The profit, mentioned Dongarra, is “that particular functions may draw on these elements to get excessive efficiency or a person may dial up maybe what combination of accelerators they select to have on their particular system, in accordance with the functions. It’s about ensuring that we have now the {hardware} matching the functions which might be meant to run on this machine and having the fitting combination.”

He’d famous earlier in his speak how fashionable programs have an effect on math library improvement and use.

“Right this moment’s atmosphere for creating numerical libraries is extremely parallel, it makes use of distributed reminiscence. There’s an MPI and OpenMP programming mannequin. It’s heterogeneous utilizing commodity processors and accelerators. It exploits issues that keep away from easy loop stage parallelism and tries to deal with taking a look at a directed acyclic graph for the computation. The factor to level out is that communication is tremendously costly on these machines; these machines are over-provisioned for floating level. And the communication is actually the place we’re spending more often than not. And that must be taken under consideration in designing algorithms,” mentioned Dongarra.
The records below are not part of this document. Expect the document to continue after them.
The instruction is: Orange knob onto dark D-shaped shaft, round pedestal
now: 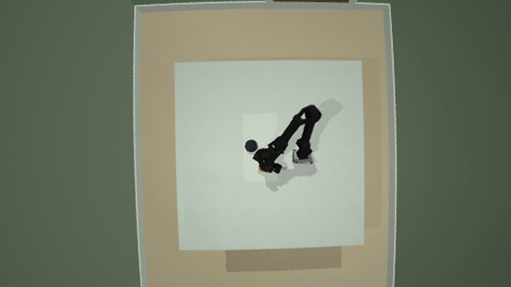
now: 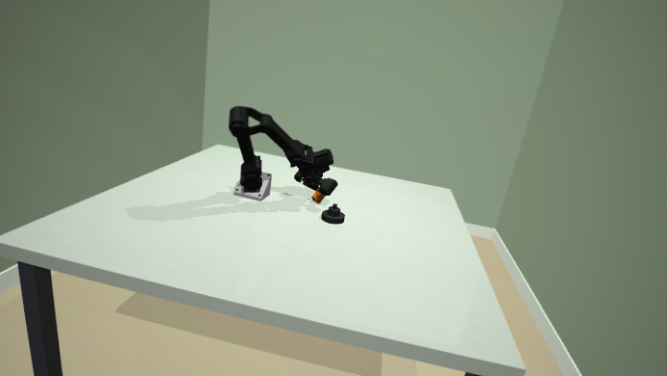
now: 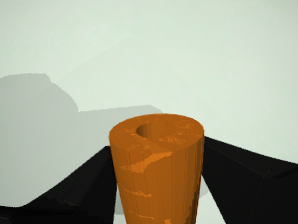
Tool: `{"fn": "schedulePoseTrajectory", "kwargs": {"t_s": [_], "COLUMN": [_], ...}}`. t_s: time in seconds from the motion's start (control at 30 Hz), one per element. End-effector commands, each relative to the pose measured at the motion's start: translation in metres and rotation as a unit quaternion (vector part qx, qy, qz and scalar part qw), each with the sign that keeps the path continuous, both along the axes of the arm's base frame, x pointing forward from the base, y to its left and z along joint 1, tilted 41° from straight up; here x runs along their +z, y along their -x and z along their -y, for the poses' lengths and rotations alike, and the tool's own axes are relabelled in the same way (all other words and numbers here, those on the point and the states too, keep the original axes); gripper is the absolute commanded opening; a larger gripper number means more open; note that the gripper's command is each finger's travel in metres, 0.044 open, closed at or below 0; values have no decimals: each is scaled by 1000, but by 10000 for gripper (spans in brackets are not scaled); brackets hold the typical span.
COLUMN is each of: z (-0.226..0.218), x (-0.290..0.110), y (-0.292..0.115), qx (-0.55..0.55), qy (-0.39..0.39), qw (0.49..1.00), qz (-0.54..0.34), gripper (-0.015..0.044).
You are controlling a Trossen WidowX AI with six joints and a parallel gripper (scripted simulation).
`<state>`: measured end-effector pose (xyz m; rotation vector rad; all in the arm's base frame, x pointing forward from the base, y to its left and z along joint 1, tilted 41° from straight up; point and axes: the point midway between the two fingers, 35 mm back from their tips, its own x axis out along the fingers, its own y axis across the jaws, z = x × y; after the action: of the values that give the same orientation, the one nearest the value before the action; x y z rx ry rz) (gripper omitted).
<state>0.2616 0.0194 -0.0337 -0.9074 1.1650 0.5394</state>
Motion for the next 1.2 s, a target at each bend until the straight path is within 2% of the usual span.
{"fn": "schedulePoseTrajectory", "kwargs": {"t_s": [0.0, 1.17], "z": [2, 26], "x": [2, 11], "y": [4, 26], "qx": [13, 93], "qy": [-27, -214], "qw": [999, 961], "qz": [19, 149], "gripper": [180, 180]}}
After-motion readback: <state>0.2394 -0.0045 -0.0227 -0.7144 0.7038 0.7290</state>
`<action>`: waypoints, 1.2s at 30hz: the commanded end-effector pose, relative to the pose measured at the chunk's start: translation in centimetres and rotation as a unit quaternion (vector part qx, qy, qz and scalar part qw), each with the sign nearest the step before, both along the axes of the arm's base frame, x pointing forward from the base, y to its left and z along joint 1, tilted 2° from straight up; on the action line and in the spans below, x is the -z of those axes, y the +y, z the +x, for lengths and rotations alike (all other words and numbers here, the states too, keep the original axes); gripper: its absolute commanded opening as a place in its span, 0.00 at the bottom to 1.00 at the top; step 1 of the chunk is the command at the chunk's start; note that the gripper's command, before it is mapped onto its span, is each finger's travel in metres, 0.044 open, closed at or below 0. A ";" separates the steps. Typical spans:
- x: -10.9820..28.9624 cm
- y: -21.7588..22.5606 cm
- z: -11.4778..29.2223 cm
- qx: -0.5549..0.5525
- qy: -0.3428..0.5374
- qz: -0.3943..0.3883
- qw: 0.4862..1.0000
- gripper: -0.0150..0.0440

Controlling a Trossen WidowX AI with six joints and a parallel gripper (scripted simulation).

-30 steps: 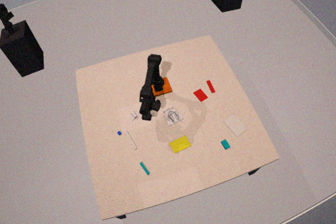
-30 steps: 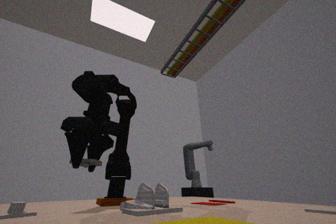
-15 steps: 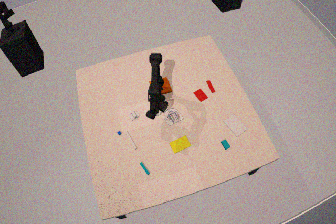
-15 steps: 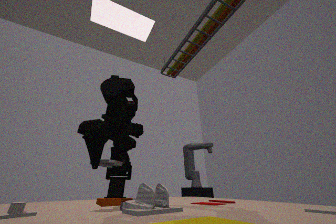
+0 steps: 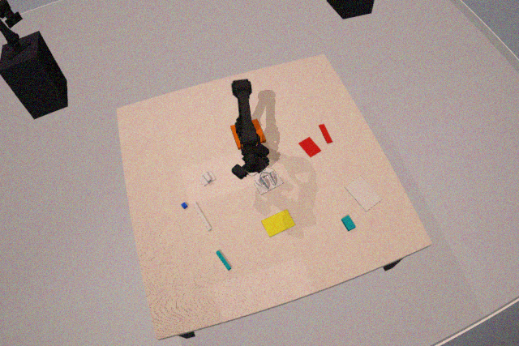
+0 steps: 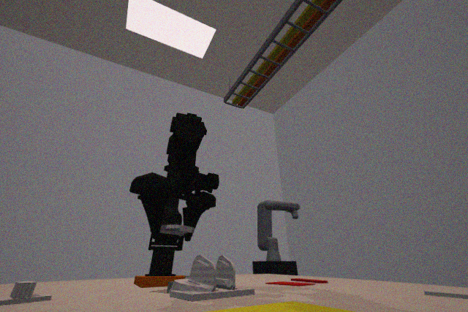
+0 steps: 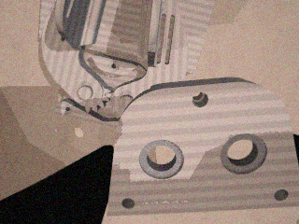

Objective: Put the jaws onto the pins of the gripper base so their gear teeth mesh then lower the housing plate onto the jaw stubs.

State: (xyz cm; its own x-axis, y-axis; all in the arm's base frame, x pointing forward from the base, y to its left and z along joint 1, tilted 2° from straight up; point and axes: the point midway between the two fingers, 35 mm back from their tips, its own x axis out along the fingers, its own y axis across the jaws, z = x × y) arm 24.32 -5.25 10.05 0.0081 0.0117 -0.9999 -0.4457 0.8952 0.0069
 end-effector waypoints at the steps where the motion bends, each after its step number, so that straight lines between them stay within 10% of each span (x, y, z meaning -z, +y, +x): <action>1: 0.0 1.2 -0.3 0.036 0.001 0.003 0.999 0.85; 36: 0.1 4.8 -1.0 0.163 0.004 0.007 0.987 0.85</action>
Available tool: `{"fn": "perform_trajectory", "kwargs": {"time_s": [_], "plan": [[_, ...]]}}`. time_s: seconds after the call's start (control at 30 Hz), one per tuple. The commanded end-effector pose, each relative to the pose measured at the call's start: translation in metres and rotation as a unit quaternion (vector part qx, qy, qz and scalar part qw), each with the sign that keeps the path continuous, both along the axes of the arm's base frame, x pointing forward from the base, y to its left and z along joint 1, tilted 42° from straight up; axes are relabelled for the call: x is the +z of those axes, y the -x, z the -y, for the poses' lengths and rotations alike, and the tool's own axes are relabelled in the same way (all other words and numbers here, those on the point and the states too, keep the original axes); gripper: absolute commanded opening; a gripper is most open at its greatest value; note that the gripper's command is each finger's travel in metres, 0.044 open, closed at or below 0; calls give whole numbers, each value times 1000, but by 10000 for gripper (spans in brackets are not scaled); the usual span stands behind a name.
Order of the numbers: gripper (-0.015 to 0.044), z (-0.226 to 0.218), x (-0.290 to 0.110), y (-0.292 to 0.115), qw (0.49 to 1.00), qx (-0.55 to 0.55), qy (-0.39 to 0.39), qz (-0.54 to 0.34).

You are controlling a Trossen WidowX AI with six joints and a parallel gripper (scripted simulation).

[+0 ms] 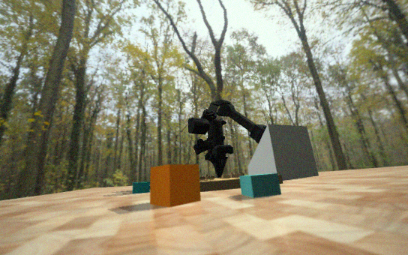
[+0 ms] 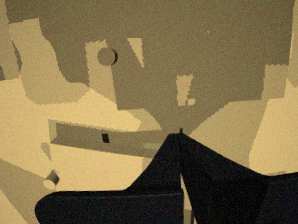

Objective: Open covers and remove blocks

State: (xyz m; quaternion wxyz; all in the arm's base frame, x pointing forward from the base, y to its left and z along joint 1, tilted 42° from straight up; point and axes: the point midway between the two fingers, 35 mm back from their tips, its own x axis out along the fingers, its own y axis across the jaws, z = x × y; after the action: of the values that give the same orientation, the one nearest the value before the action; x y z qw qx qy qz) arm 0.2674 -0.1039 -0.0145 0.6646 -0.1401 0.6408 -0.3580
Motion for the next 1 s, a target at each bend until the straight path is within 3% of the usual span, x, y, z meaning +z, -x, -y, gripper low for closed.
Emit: {"fn": "perform_trajectory", "kwargs": {"time_s": [0.0,0.97], "plan": [[0,0,0,4,1000,2,1,-2],[0,-10,-6,36,1000,2,0,-3]]}}
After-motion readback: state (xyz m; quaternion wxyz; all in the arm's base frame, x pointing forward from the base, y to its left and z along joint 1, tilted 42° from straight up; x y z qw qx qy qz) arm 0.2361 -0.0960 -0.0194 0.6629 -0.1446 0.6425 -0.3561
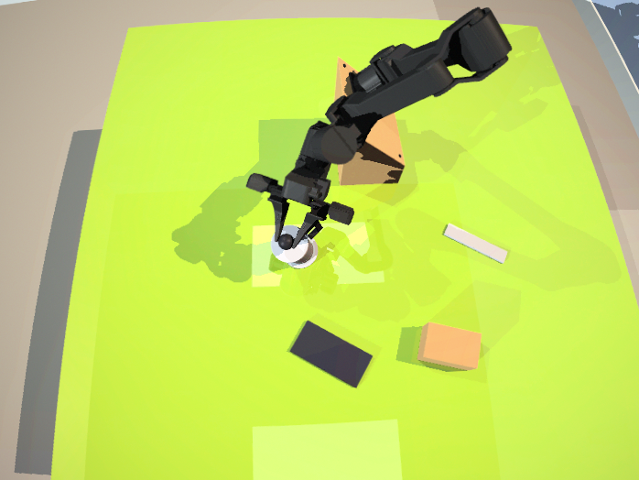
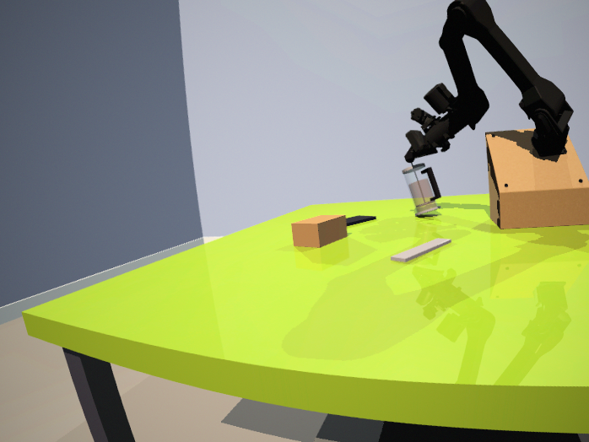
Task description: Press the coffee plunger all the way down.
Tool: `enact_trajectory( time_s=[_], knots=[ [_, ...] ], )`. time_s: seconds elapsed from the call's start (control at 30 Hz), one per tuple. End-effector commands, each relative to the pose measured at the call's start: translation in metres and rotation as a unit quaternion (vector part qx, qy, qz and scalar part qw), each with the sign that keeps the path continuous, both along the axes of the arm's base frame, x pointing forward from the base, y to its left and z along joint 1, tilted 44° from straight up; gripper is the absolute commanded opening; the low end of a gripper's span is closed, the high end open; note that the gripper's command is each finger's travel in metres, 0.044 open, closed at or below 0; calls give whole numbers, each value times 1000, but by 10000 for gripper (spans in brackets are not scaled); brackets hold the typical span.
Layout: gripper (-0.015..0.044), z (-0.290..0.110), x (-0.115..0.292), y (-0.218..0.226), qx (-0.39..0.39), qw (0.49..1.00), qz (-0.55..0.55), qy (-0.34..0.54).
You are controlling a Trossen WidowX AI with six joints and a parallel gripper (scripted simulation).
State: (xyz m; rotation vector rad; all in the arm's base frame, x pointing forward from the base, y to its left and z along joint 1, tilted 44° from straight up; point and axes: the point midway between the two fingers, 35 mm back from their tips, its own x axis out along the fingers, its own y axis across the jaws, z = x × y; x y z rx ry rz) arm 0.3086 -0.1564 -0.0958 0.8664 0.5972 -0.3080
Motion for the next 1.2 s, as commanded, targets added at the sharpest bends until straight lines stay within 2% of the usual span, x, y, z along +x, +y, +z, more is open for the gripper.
enact_trajectory(
  time_s=[0.0, 0.6, 1.0, 1.17],
  knots=[
    [115, -3, 0, 2, 7, 1000, 2, 3],
    [115, -1, 2, -1, 1, 1000, 0, 0],
    [430, -1, 2, -1, 1, 1000, 0, 0],
    [440, 2, 3, -6, -4, 1000, -5, -3]
  ],
)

“Standard knowledge would say that if we’re going to determine between two algorithms to make use of on a machine, one algorithm does extra floating level arithmetic than the opposite algorithm, that typical knowledge would say we’d select the algorithm that does much less floating level arithmetic, however as a result of these machines are over-provisioned, and actually, it’s communication that we’re paying for. We actually ought to look deeper and never simply deal with the floating level operations, however take a look at what sort of communication is happening. The opposite factor we have now to understand is that 64-bit computations is what we generally consider, however machines right this moment are able to 32-bit, 16-bit, and even eight-bit floating level operations. We needs to be taking a look at methods to leverage that elevated efficiency by utilizing this combination [and] there’s been some fairly good success tales within the linear algebra area,” mentioned Dongarra.

One other query famous the Turing lecture supplies a possibility to debate what the awardee want to see occur and what areas would possibly profit from added funding.

“I’ve harped on the imbalance of the mach.ines right this moment. We construct our machines based mostly on commodity off-the-shelf processors, from AMD or Intel, commodity off-the-shelf accelerators, commodity off-the-shelf interconnects. [That’s] commodity stuff. We’re not designing our {hardware} to the specifics of the functions which might be going for use to drive them. Maybe we must always step again and take a more in-depth take a look at the how the structure ought to work together with the functions, with the software program Co-design [is] one thing we discuss however the actuality may be very little co-design takes place right this moment with our {hardware},” he mentioned.

Citing Fukagu’s spectacular effectivity numbers, “Maybe a greater indicator is what’s occurring in Japan, the place they’ve a lot nearer interactions with the architects, with the {hardware} folks, to design machines which have a greater steadiness. If I used to be going to take a look at forward-looking analysis initiatives, I’d say perhaps we must always spin up initiatives that take a look at structure and have the structure higher mirrored within the functions.”

Circling again to Dongarra’s feedback on successful the ACM A.M. Turing Award, he was desperate to unfold credit score.

“I need to simply give a shout out to my mentors, colleagues, generations of postdocs, college students, buddies, my workers on the College of Tennessee, who push issues in the fitting path to obtain this distinction. I’m extremely happy with the numerical software program libraries that have been created, the requirements that have been put in place, and the efficiency improvement instruments that we deploy. I really feel that this award is a recognition by the pc science group of the significance of HPC in computing, and our collective contributions to pc science. So, congratulations to us.”